YOUR GOAL
Count the lines of the listing below where "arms" shows up, and please answer with that number only.
######
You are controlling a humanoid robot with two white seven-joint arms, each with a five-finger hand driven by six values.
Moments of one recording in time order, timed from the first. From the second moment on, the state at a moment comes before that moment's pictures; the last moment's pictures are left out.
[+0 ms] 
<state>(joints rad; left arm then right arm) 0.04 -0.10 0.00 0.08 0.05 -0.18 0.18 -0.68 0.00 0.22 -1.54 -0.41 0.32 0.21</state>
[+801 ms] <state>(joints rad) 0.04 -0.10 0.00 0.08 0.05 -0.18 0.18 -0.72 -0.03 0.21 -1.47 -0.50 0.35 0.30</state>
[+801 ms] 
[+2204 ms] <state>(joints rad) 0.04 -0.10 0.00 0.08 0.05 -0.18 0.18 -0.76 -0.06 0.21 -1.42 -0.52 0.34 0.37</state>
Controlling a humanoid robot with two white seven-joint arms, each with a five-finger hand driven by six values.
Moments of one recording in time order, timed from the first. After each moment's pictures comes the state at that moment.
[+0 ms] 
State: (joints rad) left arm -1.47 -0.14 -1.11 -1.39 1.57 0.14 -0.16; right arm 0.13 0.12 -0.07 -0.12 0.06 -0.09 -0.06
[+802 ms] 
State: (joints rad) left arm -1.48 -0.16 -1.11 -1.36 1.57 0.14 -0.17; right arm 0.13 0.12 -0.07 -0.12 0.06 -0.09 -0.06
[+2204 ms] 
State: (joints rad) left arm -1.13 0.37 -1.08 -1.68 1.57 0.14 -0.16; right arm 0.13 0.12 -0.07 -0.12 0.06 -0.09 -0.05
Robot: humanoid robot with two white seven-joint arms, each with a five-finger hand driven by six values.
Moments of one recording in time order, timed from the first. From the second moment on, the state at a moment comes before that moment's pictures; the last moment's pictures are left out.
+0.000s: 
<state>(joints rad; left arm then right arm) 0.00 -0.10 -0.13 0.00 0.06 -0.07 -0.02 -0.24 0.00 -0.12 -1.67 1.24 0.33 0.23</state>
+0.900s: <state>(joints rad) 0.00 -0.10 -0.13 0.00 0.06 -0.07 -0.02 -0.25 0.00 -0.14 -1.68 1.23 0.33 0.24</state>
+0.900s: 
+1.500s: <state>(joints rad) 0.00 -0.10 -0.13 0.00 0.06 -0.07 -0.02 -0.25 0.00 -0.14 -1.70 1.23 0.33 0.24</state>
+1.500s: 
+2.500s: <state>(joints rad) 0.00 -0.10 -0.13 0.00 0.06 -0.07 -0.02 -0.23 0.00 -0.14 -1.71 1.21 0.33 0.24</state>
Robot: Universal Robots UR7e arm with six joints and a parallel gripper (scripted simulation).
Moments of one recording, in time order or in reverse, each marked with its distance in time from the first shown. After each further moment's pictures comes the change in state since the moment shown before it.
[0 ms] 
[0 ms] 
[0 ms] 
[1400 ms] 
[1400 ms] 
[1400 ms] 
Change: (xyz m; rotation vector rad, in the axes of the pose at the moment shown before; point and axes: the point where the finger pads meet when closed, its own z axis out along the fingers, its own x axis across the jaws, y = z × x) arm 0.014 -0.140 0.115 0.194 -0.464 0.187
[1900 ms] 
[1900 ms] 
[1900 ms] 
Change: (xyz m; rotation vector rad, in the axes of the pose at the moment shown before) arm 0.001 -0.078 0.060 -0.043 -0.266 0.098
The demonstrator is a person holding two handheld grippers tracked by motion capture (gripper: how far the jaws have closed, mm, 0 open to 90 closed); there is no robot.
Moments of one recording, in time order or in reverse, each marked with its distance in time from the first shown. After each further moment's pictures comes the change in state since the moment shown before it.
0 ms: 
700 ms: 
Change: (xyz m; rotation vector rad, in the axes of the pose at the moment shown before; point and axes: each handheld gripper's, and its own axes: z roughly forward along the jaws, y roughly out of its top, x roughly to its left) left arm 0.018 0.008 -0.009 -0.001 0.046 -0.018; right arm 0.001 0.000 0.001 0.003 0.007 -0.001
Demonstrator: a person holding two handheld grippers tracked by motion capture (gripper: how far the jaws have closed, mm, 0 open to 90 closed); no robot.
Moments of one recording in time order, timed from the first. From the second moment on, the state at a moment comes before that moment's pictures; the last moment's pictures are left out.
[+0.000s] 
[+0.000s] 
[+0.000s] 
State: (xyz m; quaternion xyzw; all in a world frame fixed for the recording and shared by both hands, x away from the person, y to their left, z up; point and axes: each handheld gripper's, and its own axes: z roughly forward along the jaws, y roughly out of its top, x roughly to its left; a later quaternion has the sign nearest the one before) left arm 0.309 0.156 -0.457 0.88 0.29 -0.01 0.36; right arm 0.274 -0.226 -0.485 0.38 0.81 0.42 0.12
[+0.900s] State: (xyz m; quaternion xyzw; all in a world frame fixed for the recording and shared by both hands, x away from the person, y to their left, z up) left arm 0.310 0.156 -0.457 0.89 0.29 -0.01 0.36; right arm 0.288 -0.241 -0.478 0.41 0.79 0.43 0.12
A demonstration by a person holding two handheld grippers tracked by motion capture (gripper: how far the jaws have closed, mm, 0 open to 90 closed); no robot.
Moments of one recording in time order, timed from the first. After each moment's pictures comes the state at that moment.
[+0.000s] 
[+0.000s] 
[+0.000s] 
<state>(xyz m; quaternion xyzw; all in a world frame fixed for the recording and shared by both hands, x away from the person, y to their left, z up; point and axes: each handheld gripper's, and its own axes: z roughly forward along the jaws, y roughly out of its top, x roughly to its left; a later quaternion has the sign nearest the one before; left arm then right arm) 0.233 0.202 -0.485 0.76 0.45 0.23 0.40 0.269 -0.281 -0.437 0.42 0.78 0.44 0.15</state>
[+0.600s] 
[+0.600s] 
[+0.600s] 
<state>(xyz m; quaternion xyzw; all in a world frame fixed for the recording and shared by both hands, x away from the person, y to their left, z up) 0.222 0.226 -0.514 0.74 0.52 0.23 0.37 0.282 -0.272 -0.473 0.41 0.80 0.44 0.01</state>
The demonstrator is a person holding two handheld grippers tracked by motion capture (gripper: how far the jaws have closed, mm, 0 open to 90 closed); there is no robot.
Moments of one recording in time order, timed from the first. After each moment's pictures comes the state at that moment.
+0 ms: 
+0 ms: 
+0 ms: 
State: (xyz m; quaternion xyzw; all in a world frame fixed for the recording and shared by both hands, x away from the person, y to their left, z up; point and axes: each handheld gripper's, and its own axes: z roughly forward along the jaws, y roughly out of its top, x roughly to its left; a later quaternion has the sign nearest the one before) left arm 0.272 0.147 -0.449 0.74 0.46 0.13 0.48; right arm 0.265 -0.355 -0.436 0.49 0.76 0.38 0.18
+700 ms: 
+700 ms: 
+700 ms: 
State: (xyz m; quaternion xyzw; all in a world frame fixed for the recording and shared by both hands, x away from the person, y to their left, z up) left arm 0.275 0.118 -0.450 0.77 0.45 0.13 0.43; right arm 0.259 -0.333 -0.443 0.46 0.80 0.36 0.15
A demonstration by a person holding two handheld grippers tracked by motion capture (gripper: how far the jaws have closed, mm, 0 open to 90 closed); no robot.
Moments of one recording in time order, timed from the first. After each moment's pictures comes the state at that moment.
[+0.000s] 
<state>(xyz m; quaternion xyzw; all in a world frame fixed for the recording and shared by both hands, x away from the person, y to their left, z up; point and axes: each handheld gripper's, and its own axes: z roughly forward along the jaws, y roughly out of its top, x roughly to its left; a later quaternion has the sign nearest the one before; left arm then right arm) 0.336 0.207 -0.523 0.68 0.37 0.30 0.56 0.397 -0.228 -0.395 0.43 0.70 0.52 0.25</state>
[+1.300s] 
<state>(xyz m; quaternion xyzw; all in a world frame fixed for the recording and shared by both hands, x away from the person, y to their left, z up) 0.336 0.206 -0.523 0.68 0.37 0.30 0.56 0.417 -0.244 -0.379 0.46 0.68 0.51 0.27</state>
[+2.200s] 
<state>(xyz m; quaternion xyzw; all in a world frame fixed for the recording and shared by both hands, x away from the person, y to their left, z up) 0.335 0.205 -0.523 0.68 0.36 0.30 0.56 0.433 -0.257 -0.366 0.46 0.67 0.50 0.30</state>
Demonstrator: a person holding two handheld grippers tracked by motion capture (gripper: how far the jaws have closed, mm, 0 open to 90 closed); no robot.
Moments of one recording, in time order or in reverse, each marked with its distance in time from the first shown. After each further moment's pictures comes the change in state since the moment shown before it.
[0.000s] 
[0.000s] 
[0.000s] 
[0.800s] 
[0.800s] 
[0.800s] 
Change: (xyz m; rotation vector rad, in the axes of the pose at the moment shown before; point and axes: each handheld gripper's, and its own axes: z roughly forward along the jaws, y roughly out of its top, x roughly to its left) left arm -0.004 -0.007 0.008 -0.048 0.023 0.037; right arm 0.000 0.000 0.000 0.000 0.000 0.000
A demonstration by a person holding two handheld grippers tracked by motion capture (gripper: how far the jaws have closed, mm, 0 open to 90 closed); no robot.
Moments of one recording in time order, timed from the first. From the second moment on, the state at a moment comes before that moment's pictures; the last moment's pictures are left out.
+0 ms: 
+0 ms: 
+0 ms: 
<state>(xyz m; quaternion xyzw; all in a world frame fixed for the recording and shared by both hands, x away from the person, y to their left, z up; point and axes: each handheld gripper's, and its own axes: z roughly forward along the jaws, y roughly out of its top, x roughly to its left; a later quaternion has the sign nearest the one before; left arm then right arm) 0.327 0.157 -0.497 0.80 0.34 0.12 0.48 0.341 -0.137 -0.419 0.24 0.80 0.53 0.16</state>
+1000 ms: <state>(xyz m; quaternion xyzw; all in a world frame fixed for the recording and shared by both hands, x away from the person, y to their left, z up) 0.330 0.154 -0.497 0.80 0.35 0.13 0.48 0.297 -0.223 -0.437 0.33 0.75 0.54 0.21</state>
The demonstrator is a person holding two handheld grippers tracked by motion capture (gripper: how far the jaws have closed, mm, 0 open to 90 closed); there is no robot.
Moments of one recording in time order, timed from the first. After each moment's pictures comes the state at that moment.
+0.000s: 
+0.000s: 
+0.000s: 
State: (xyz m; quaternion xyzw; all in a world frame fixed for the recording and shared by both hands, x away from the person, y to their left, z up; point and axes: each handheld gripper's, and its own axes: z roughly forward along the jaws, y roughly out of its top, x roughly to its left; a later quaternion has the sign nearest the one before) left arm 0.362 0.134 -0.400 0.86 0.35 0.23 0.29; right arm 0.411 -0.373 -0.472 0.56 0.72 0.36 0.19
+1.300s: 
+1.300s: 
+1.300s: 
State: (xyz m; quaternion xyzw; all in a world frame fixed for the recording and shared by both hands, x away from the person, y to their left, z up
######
EXPECTED ANSWER
3